Although Jeff HEALTH members typically only spend 1 to 2 months in Rwanda during the summer, the organization continuously monitors existing projects through its partnership with the RVCP and its participating Rwandan medical students. RVCP members selected for the Jeff HEALTH exchange program perform monthly visits and assessments of village health and income-generating projects. The continual monitoring of projects by local representatives who help villagers problem solve, address challenges, and recognize opportunities for improvement has been invaluable to the continuity and sustainability of Jeff HEALTH projects and the organizational relationship with the participating villages.

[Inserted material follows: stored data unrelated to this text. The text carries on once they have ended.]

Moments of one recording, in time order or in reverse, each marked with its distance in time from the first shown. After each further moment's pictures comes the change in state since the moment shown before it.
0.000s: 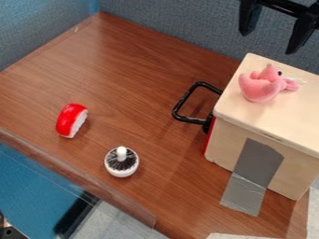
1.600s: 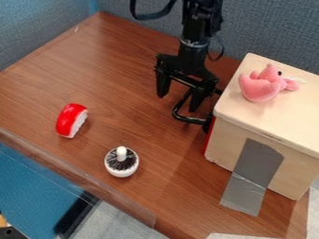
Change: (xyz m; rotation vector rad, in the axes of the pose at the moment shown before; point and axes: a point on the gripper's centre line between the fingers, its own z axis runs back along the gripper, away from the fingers) arm -0.031 0.112 -0.152 0.080 0.156 0.183
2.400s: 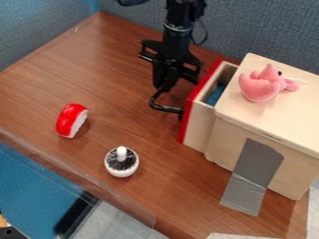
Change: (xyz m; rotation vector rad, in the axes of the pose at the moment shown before) arm -0.001 0.044 0.016 0.050 0.009 0.073
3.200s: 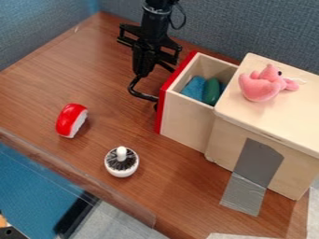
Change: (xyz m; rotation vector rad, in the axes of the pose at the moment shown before) arm 0.004 0.035 0.010 0.040 0.012 0.078
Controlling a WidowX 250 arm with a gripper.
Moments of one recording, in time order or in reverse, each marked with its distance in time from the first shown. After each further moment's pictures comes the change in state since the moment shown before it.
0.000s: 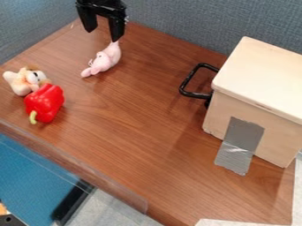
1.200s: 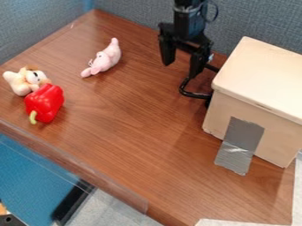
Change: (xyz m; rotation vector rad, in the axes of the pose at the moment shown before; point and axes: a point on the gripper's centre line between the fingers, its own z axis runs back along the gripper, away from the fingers) arm 0.015 -0.150 -0.034 -0.104 0.090 -0.175
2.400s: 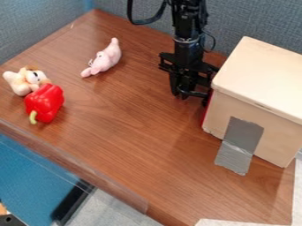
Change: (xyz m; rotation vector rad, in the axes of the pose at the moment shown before) arm -0.014 0.007 -0.039 -0.014 0.079 0.060
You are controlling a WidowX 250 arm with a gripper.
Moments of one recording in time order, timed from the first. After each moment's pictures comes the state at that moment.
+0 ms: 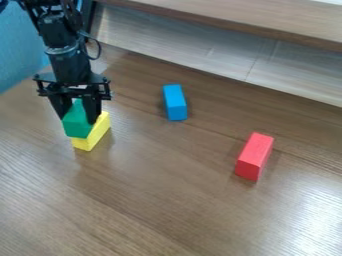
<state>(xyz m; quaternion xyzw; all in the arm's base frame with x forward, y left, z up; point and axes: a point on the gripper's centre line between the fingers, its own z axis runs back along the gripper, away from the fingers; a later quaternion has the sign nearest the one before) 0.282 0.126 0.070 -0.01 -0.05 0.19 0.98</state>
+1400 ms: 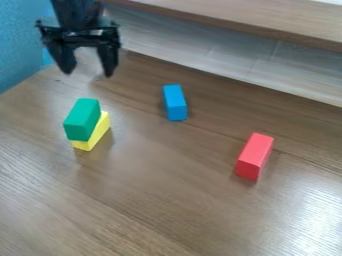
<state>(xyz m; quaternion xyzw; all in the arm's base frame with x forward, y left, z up) 0.297 0.100 0.146 -0.01 -0.13 0.16 0.98</state>
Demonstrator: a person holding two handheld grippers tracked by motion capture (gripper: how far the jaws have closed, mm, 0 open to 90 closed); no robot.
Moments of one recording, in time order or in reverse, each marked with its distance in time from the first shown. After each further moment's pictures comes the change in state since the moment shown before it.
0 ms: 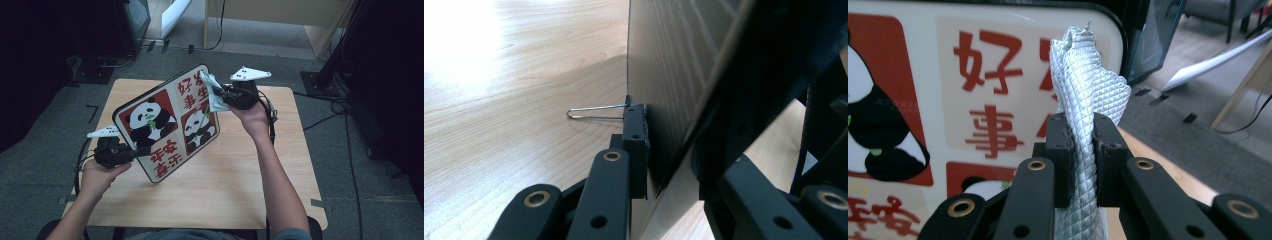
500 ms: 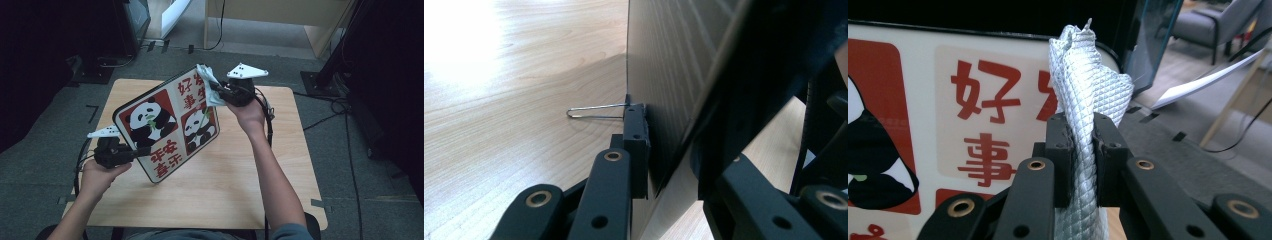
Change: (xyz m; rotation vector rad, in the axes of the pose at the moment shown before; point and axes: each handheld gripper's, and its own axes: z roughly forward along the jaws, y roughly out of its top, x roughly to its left) left arm 0.000 0.001 0.000 0.008 0.001 0.006; right arm 0.003 0.008 0.007 -0.062 -0.025 -0.029
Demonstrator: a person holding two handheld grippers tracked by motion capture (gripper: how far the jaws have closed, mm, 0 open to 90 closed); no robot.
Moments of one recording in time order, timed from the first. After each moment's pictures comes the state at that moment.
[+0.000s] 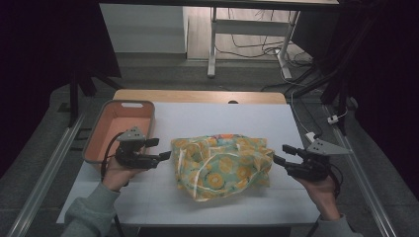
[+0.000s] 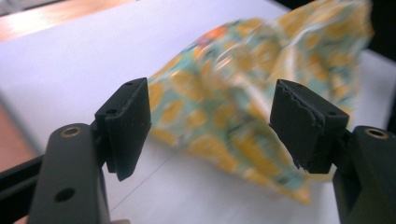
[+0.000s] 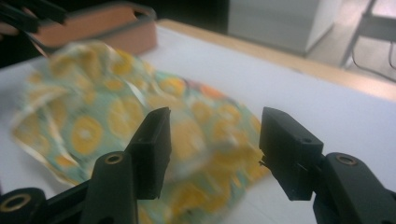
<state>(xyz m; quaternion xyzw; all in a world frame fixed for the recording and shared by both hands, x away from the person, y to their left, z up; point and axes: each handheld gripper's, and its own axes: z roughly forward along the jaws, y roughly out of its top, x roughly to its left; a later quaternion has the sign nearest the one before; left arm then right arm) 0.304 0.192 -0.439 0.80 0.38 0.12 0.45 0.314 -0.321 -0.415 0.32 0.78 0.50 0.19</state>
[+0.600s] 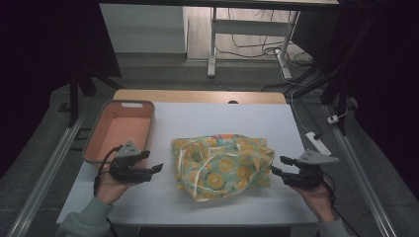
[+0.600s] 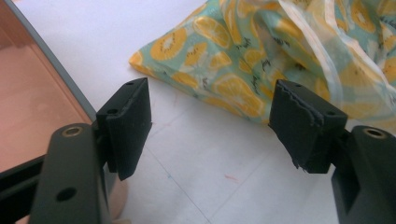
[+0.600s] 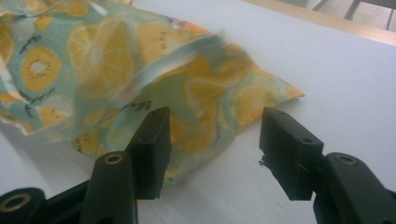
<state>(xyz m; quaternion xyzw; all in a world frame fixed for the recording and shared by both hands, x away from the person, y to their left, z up) 0.275 0.201 -0.467 0.81 0.40 0.14 0.41 0.316 -0.325 -0.462 0.32 0.82 0.44 0.19</state>
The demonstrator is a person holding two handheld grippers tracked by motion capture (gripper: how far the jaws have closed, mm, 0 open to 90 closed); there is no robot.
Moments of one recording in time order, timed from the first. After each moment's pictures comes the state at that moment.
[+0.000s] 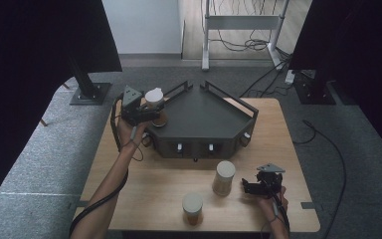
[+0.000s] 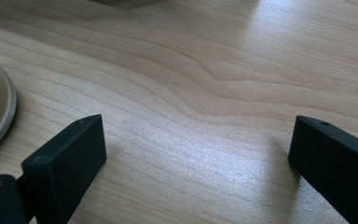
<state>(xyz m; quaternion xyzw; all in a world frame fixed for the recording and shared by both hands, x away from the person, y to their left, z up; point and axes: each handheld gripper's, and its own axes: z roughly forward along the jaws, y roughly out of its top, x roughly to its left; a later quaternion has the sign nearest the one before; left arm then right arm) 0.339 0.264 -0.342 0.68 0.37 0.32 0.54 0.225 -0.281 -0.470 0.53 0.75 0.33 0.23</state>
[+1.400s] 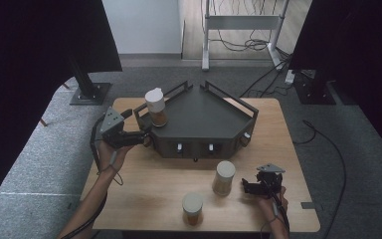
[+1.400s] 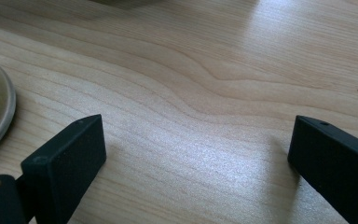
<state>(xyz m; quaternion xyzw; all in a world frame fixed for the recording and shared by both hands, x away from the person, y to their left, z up) 0.270 0.311 -0.350 0.71 0.33 0.31 0.54 0.224 -0.281 -0.470 0.53 0.75 0.33 0.23</state>
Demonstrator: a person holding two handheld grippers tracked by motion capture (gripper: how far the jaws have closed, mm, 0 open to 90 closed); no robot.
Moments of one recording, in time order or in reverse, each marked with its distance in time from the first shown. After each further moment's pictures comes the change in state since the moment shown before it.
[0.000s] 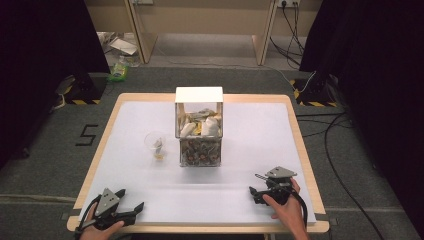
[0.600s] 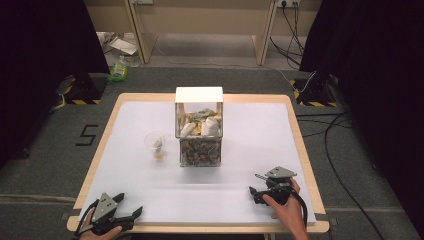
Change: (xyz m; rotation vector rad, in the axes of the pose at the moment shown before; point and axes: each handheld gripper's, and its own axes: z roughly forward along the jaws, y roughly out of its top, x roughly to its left) left arm -0.002 -0.009 -0.007 -0.021 -0.021 -0.010; right arm 0.000 0.000 0.000 0.000 -0.002 0.001
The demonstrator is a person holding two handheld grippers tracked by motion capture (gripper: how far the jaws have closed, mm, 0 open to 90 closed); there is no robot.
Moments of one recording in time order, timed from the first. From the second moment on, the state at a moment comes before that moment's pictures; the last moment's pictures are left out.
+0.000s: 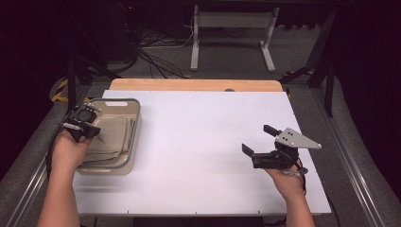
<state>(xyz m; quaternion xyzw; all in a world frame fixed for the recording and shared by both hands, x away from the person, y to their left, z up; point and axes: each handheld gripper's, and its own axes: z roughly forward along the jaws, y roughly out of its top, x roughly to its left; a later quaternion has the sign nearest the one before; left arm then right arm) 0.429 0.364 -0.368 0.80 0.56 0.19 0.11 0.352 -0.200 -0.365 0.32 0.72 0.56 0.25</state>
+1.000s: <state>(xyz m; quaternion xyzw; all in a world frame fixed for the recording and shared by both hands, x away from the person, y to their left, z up) 0.458 0.365 -0.394 0.80 0.58 0.16 0.06 0.351 -0.202 -0.363 0.32 0.72 0.56 0.25</state>
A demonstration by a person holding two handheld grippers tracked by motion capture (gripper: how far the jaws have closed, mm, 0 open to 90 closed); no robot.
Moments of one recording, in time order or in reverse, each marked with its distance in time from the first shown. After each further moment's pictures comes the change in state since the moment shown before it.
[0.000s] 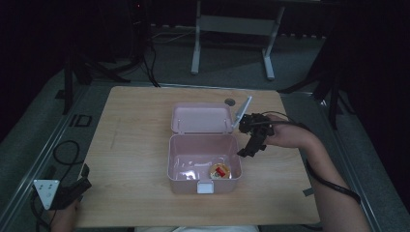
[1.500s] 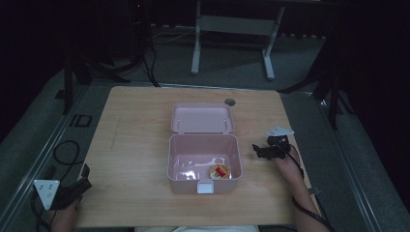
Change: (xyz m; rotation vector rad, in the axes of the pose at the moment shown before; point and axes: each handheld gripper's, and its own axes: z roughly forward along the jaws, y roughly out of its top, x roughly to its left) left arm 0.000 0.000 0.000 -0.002 -0.006 0.004; right arm -0.044 -0.156 0.141 -0.480 -0.481 0.639
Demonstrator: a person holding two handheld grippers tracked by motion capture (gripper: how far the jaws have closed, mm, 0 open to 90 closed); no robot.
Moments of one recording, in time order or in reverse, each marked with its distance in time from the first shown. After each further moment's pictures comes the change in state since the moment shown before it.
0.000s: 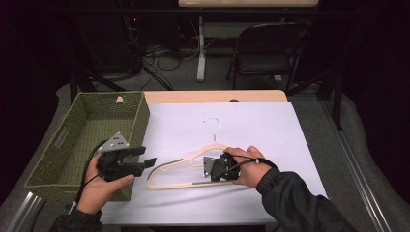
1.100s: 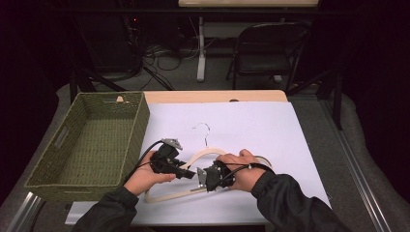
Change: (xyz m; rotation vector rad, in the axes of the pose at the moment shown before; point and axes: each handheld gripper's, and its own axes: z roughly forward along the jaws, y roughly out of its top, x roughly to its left) left arm -0.016 0.012 0.130 0.325 -0.367 -0.004; right arm 0.017 0.014 0.011 0.016 -0.028 -0.135
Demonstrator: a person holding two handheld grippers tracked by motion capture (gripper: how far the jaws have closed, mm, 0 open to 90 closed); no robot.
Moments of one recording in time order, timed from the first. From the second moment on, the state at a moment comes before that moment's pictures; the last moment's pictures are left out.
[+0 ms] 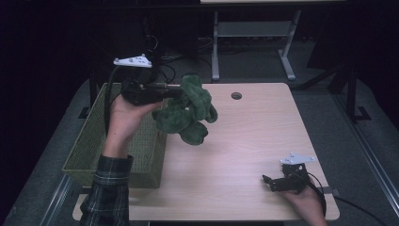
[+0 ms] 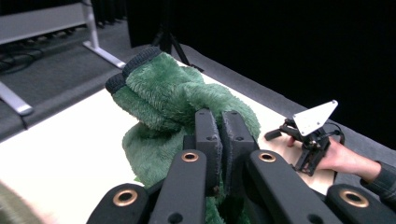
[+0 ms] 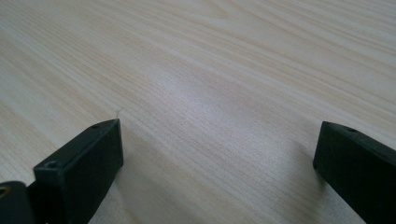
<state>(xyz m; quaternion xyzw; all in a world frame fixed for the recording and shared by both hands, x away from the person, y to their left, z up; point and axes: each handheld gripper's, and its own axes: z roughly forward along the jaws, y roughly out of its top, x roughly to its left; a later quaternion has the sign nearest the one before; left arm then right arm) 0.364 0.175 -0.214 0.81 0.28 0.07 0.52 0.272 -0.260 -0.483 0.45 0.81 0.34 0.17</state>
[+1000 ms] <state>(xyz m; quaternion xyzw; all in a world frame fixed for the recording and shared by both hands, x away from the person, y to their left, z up) 0.360 0.056 -0.324 0.83 0.24 -0.04 0.49 0.272 -0.260 -0.483 0.45 0.81 0.34 0.17</state>
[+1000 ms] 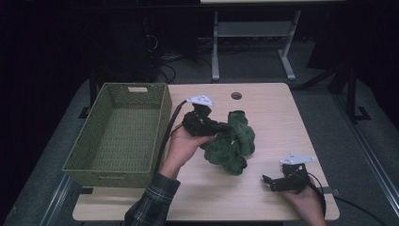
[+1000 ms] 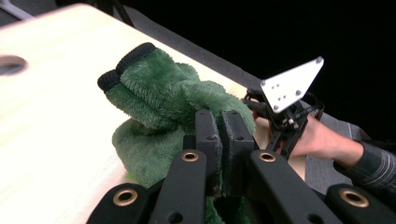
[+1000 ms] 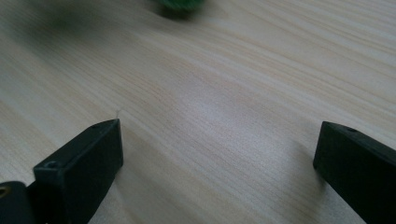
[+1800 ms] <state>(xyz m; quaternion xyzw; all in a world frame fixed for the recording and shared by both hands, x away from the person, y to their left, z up) 0.378 0.037 -0.451 0.87 0.28 -0.06 0.40 0.271 -0.260 -0.483 0.45 0.81 0.34 0.17</state>
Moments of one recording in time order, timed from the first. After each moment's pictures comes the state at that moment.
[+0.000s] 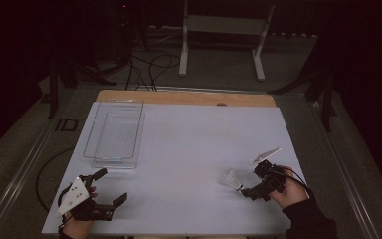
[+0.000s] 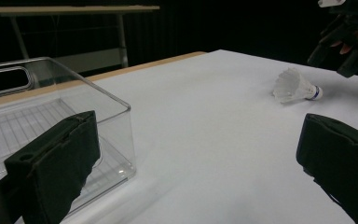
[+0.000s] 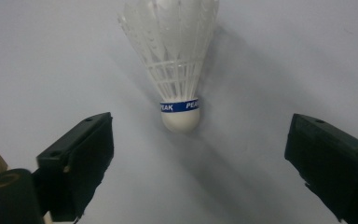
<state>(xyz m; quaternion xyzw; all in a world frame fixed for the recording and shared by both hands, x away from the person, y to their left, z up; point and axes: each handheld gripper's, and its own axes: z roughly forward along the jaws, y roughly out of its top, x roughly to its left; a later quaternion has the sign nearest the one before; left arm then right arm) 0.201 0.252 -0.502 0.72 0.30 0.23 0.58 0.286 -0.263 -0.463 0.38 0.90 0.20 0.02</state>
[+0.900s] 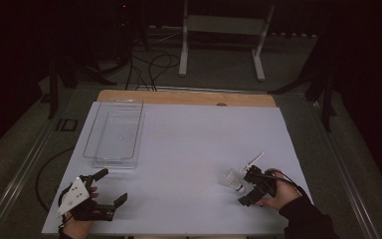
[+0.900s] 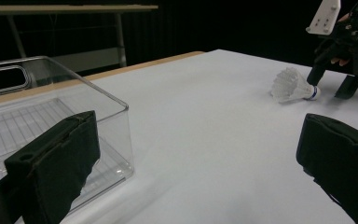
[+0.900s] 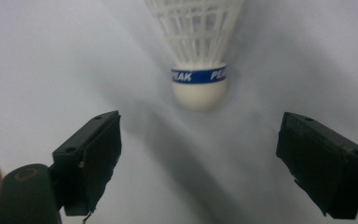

To date, 85 students from the fields of medicine, public health, nursing, pharmacy, occupational therapy, and physical therapy have traveled to Rwanda as part of Jeff HEALTH and RHHP. As the RHHP experience becomes more integrated with a formalized global health curriculum at TJU, there is an increasing emphasis on supporting scholarly activ¬ity among returning students. As a result, more students are designing, implementing, and presenting institutional review board–approved research projects related to their work in Rwanda. Multiple publications and national presentations have resulted from the RHHP program.

Starting in 2011, faculty from the DFCM began developing a clinical program in Rwanda for advanced medical students, residents, and faculty from TJU. Focusing on the principles of reciprocal education, this program is built on the RVCP-Jeff HEALTH peer mentorship networks. Through these networks, members of the TJU community have the opportunity to expand beyond the village-based public health programs and work with the exchange RVCP graduates at different institutions within the Rwandan health sector, thereby providing a more comprehensive and collaborative global health education experience. To date, four TJU faculty, two family medicine residents, and two OB/GYN residents have travelled to Rwanda for educational and clinical capacity building.